Step 4 isn’t as easy as it sounds. Astute readers will note that I never said this was easy, just that it’s not as hard as you would think.
Even though the
query_hash is stored as a hexadecimal in SQL Server, Extended Events would prefer to see an unsigned 64-bit integer. To get this magic number, take your
query_hash and cast it as either a
BIGINT or a
SELECT CAST(0x2B42702322C10821 AS DECIMAL(20,0)); /* my magic number is 3117177188303046689. */
Once you convert the
query_hash to a
magic_number, create your Extended Events session. I chose to capture the
sql_statement_completed events and a number of server level events like time, app name, and client host name. Here’s what it would look like capturing this to a file:
CREATE EVENT SESSION [query hash] ON SERVER ADD EVENT sqlserver.sp_statement_completed( ACTION(package0.collect_system_time, sqlserver.client_app_name, sqlserver.client_hostname, sqlserver.database_name) WHERE ([sqlserver].[query_hash]=(3117177188303046689.))), ADD EVENT sqlserver.sql_statement_completed( ACTION(package0.collect_system_time, sqlserver.client_app_name, sqlserver.client_hostname, sqlserver.database_name) WHERE ([sqlserver].[query_hash]=(3117177188303046689.))) ADD TARGET package0.asynchronous_file_target (SET filename = 'C:\temp\XEventSessions\query_hash.xel', metadatafile = 'C:\temp\XEventSessions\query_hash.xem', max_file_size=5, max_rollover_files=5) WITH (MAX_DISPATCH_LATENCY = 5SECONDS); GO
Once you have that up and running, you should be able to start the session, if it isn’t already started, by running:
ALTER EVENT SESSION [query hash] ON SERVER STATE = START ;
Just like that, you’ll be capturing your terrible queries to disk where you can mine the extended events files for gold and glory at your own convenience. If you want to query it, it’d look something like this:
WITH events_cte AS ( SELECT DATEADD(mi, DATEDIFF(mi, GETUTCDATE(), CURRENT_TIMESTAMP), xevents.event_data.value('(event/@timestamp)', 'datetime2')) AS [event time] , xevents.event_data.value('(event/action[@name="client_app_name"]/value)', 'nvarchar(128)') AS [client app name], xevents.event_data.value('(event/action[@name="client_hostname"]/value)', 'nvarchar(max)') AS [client host name], xevents.event_data.value('(event/action[@name="database_name"]/value)', 'nvarchar(max)') AS [database name], xevents.event_data.value('(event/data[@name="duration"]/value)', 'bigint') AS [duration (ms)], xevents.event_data.value('(event/data[@name="cpu_time"]/value)', 'bigint') AS [cpu time (ms)], xevents.event_data.value('(event/data[@name="logical_reads"]/value)', 'bigint') AS [logical reads], xevents.event_data.value('(event/data[@name="row_count"]/value)', 'bigint') AS [row count] FROM sys.fn_xe_file_target_read_file ('C:\temp\XEventSessions\query_hash*.xel', 'C:\temp\XEventSessions\query_hash*.xem', null, null) CROSS APPLY (select CAST(event_data as XML) as event_data) as xevents ) SELECT * FROM events_cte ORDER BY [event time] DESC;
Cleaning Up After Yourself
Once you’re done watching a specific query or queries, make sure you clean up after yourself. There’s no reason to add extra load to SQL Server when you aren’t watching. Make sure to stop and remove your Extended Events session:
/* Stop the Extended Events session */ ALTER EVENT SESSION [query hash] ON SERVER STATE = STOP; /* Remove the session from the server. This step is optional - I clear them out on my dev SQL Server because I'm constantly doing stupid things to my dev SQL Server. */ DROP EVENT SESSION [query hash] ON SERVER;
Augment Your Techniques
This won’t replace any other techniques that you’re using to find poorly performing queries. However, you can use this technique to find problem queries as they’re happening.

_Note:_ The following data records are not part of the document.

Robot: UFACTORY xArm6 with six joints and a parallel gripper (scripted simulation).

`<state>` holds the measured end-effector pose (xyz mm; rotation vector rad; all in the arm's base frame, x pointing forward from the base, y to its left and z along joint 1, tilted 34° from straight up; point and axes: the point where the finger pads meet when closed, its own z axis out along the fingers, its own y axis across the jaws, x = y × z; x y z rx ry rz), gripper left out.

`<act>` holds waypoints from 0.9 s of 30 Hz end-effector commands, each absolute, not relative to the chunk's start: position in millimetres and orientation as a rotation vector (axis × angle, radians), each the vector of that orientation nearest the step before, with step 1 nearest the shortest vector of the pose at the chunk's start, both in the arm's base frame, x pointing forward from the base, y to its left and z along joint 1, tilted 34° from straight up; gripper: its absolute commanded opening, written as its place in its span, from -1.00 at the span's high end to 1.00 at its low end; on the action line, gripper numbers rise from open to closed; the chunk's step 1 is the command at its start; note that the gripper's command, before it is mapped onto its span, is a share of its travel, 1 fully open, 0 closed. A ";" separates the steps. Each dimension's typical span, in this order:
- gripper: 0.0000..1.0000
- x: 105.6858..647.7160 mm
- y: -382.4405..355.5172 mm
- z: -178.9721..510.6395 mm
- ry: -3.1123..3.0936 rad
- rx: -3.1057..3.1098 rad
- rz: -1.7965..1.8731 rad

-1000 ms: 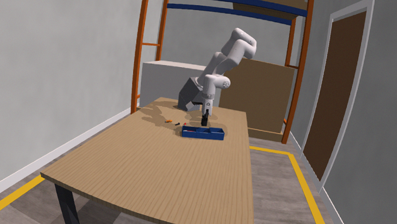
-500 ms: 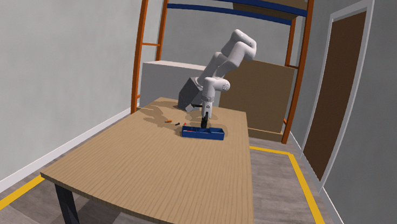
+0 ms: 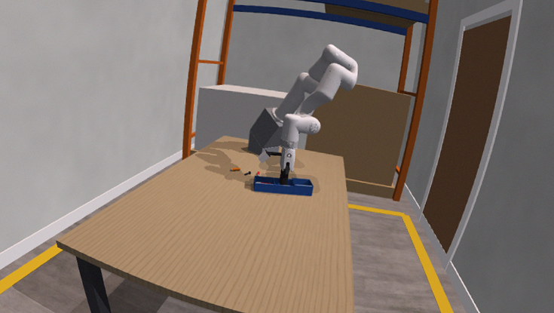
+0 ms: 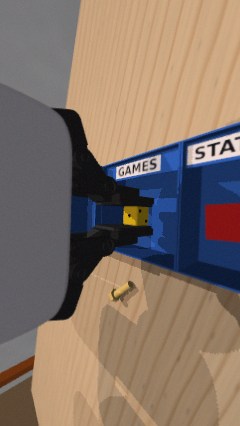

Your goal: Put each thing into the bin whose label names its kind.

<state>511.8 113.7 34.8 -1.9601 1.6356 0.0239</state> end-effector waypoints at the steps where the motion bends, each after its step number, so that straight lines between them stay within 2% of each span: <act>1: 1.00 514.4 116.0 30.9 1.635 -1.959 0.022; 15: 1.00 515.7 117.4 28.0 1.635 -1.959 0.022; 16: 0.39 515.7 117.4 28.0 1.635 -1.959 0.022; 27: 0.39 515.7 117.4 28.0 1.635 -1.959 0.022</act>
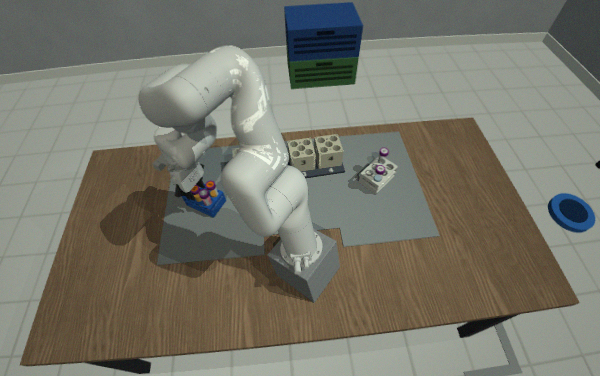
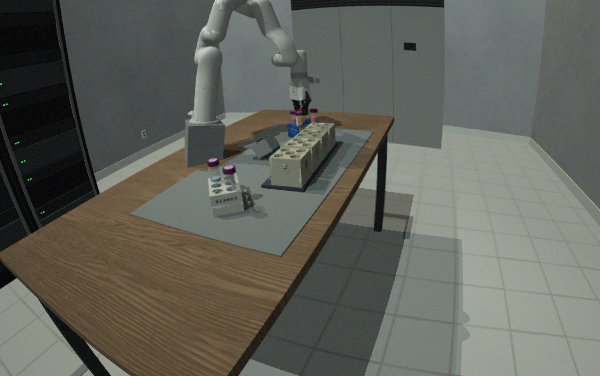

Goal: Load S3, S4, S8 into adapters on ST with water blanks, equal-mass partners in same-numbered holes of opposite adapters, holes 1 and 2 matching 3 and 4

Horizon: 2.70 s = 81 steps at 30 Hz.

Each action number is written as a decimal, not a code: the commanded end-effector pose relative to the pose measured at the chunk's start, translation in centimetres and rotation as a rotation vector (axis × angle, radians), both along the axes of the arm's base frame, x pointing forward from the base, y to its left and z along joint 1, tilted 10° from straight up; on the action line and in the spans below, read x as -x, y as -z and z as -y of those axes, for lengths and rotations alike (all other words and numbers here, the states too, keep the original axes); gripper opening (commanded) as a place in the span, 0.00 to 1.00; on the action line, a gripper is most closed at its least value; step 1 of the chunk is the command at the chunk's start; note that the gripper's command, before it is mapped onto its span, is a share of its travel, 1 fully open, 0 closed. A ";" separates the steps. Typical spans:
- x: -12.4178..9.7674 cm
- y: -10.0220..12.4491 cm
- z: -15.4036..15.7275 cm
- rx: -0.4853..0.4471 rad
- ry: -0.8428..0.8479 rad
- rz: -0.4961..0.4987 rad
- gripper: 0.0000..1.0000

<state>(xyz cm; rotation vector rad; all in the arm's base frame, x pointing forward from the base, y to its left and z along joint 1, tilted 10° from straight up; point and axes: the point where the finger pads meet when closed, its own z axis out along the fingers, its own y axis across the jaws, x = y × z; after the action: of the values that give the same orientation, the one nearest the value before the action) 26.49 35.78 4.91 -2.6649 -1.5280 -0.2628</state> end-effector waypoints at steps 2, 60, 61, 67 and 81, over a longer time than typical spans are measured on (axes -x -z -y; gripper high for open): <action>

Different monitoring techniques provide you with a different view of the data. Our plan cache query shows you a historical record of what’s been going on, but it can only show so much. If a query has been run 14,400 times over the last 24 hours, does that mean it’s been run 10 times a minute for that entire period or is there a period of activity where that query gets run 1,440 times a minute for 10 minutes straight?
This isn’t going to replace the need for other tools you have at your disposal. It’s just another way to get the job done.